-
Notifications
You must be signed in to change notification settings - Fork 10
Description
/// NOTE: Unfortunately this doesn't automatically catch changes to
/// the API and upate itself. We must be vigilant to increment this
/// number when modifying the API.
As my comment above API_VERSION warns: it is easy to forget to increment the number when changing the API. I recently ran into an instance create issue in Omicron when upgrading xde from the current included commit of b9980158540d15d44cfc5d17fc0a5d1848c5e1ae to the latest commit of 12450552bdea4b3f97d309bfed5ad65dc2e2a775. The failure is the following, found in the sled-agent log:
{"msg":"request completed","v":0,"name":"SledAgent","level":30,"time":"2022-06-23T19:32:58.149139933Z","hostname":"kalm","pid":2419,"uri":"/instances/d9356749-e1af-4856-94e4-fd1b827fe5dc","method":"PUT","req_id":"f56b57b4-db98-4975-8585-fac2dc0374c5","remote_addr":"[fd00:1122:3344:101::3]:56544","local_addr":"[fd00:1122:3344:101::1]:12345","component":"dropshot (SledAgent)","error_message_external":"Internal Server Error","error_message_internal":"Error managing instances: Instance error: Failure interacting with the OPTE ioctl(2) interface: command CreateXde failed: DeserCmdReq(\"Hit the end of buffer, expected more data\")","response_code":"500"}
This points to the CreateXde ioctl. Sure enough, if we look at the 7 commits that have happened in the meantime, we find our culprit:
Author: Ryan Zezeski <ryan@oxide.computer>
Date: Fri May 20 12:55:33 2022 -0600
SNAT should predicate on router target (#153)

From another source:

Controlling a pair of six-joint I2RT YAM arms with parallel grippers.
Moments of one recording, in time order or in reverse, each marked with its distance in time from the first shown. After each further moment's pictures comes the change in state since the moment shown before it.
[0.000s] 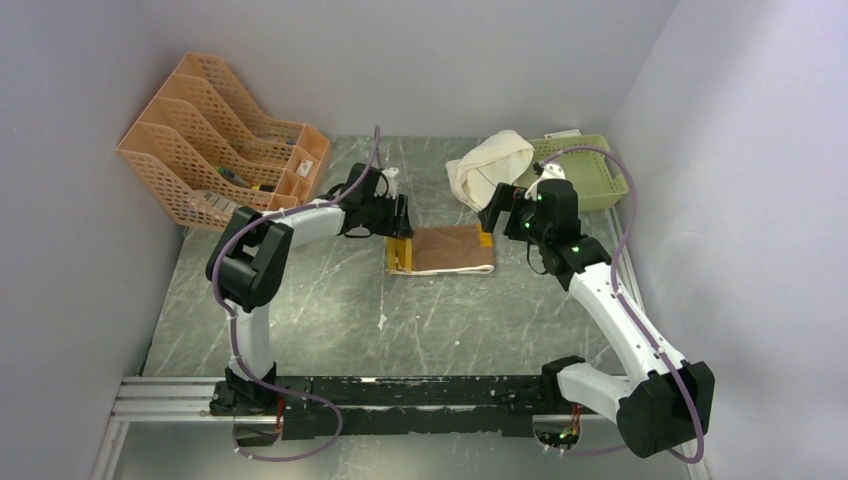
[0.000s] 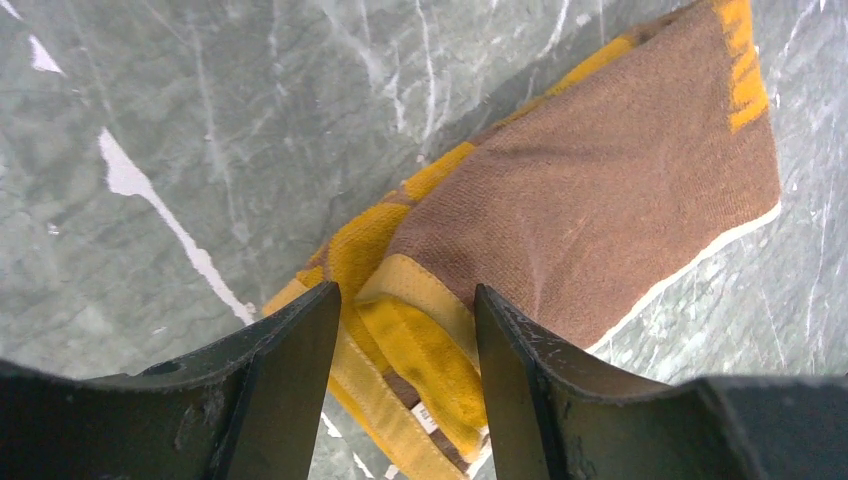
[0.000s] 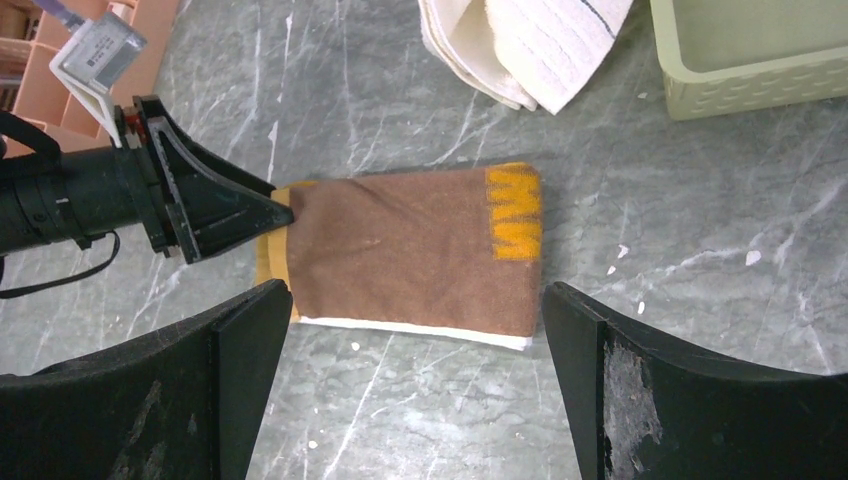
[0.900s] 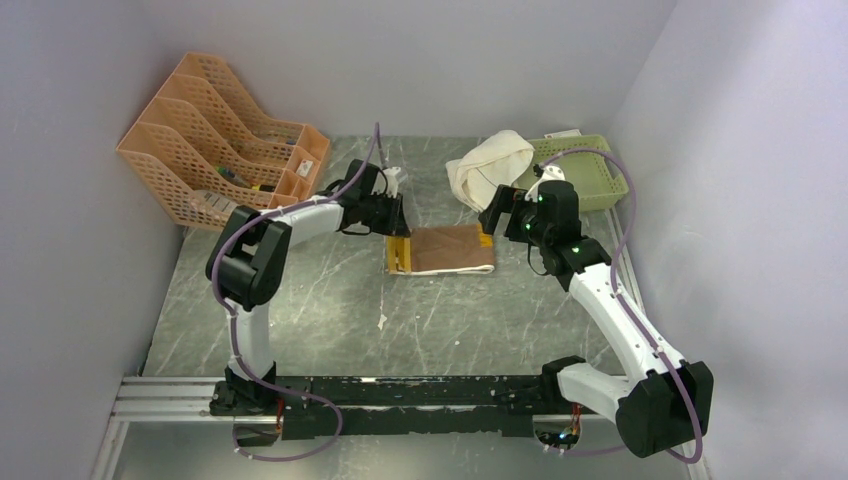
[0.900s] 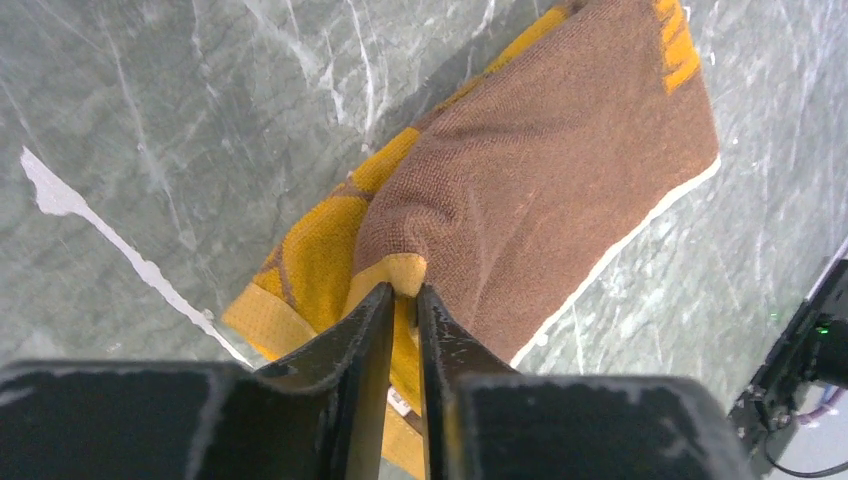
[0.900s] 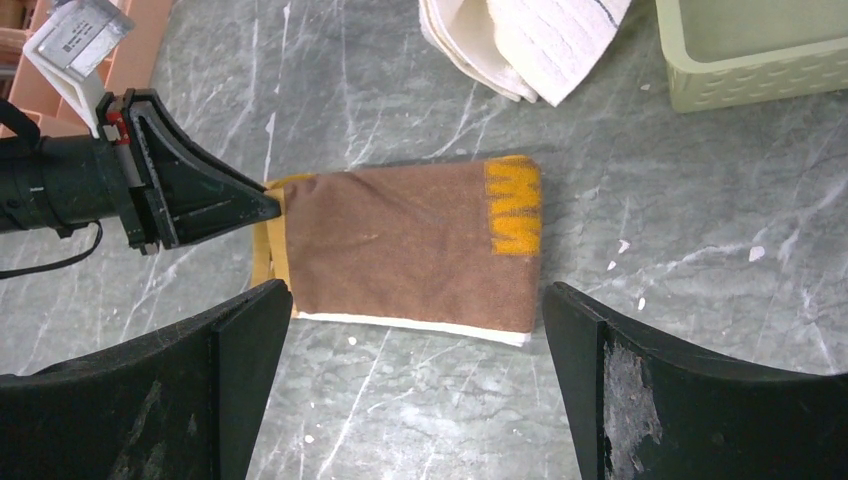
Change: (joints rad) left arm 0.025 0.002 0.024 -0.032 0.132 0.029; right arm -0.014 0.000 -0.016 0.006 -0.025 -0.007
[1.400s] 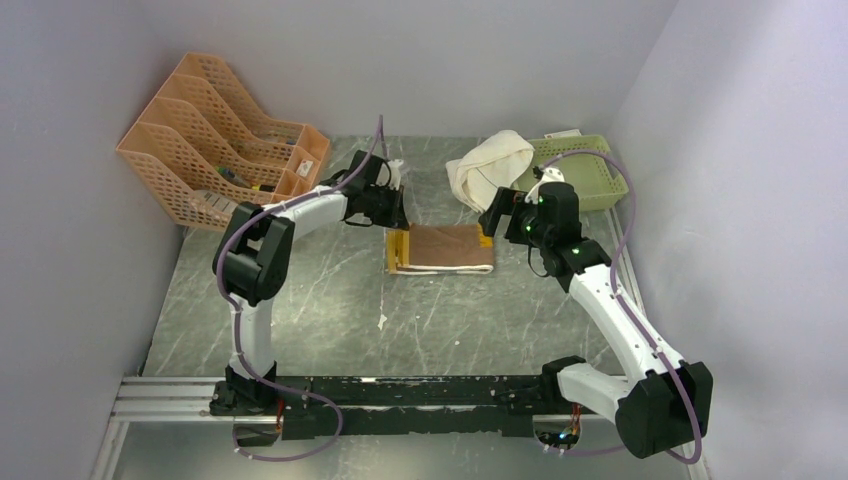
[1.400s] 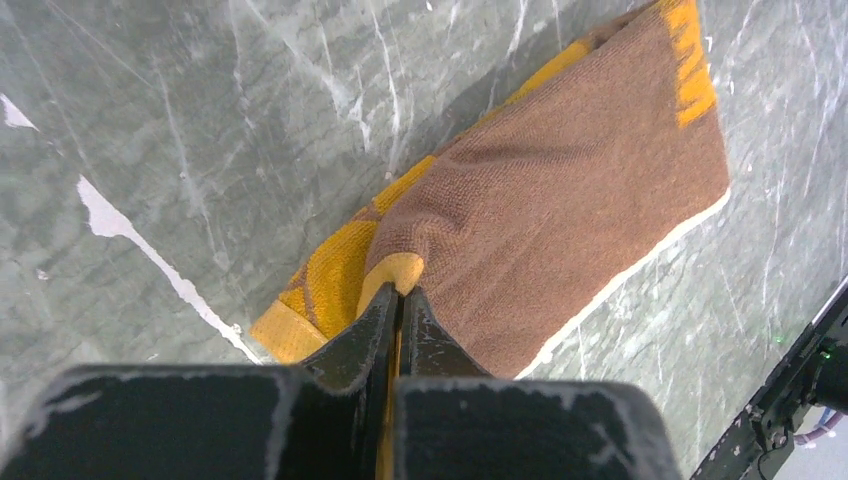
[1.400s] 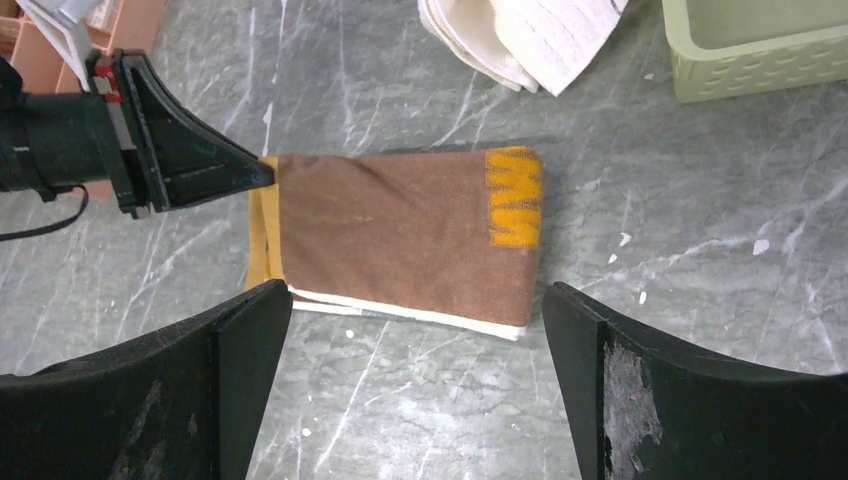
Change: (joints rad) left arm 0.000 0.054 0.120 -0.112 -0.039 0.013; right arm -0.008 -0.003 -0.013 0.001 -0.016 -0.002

This change specifically, which updates the CreateXdeReq structure.
2047842#diff-69375b575b303e0752185db891c91e1476979415c39d98a9db7f438e7dfbd676
As I failed to update the API_VERSION value alongside this change it means that the older client will not catch the change upfront and thus will send a serialized buffer that is too short, causing the kernel's handler to fail with an OpteError::DeserCmdReq during the copy_in_req() call.
Three things should happen:
- Update the
API_VERSIONimmediately in its own commit to hopefully spare others this pain. - Update sled-agent to work with the new API.
- Find a way to automate the API_VERSION update mechanism; or perhaps I can replace it with something better.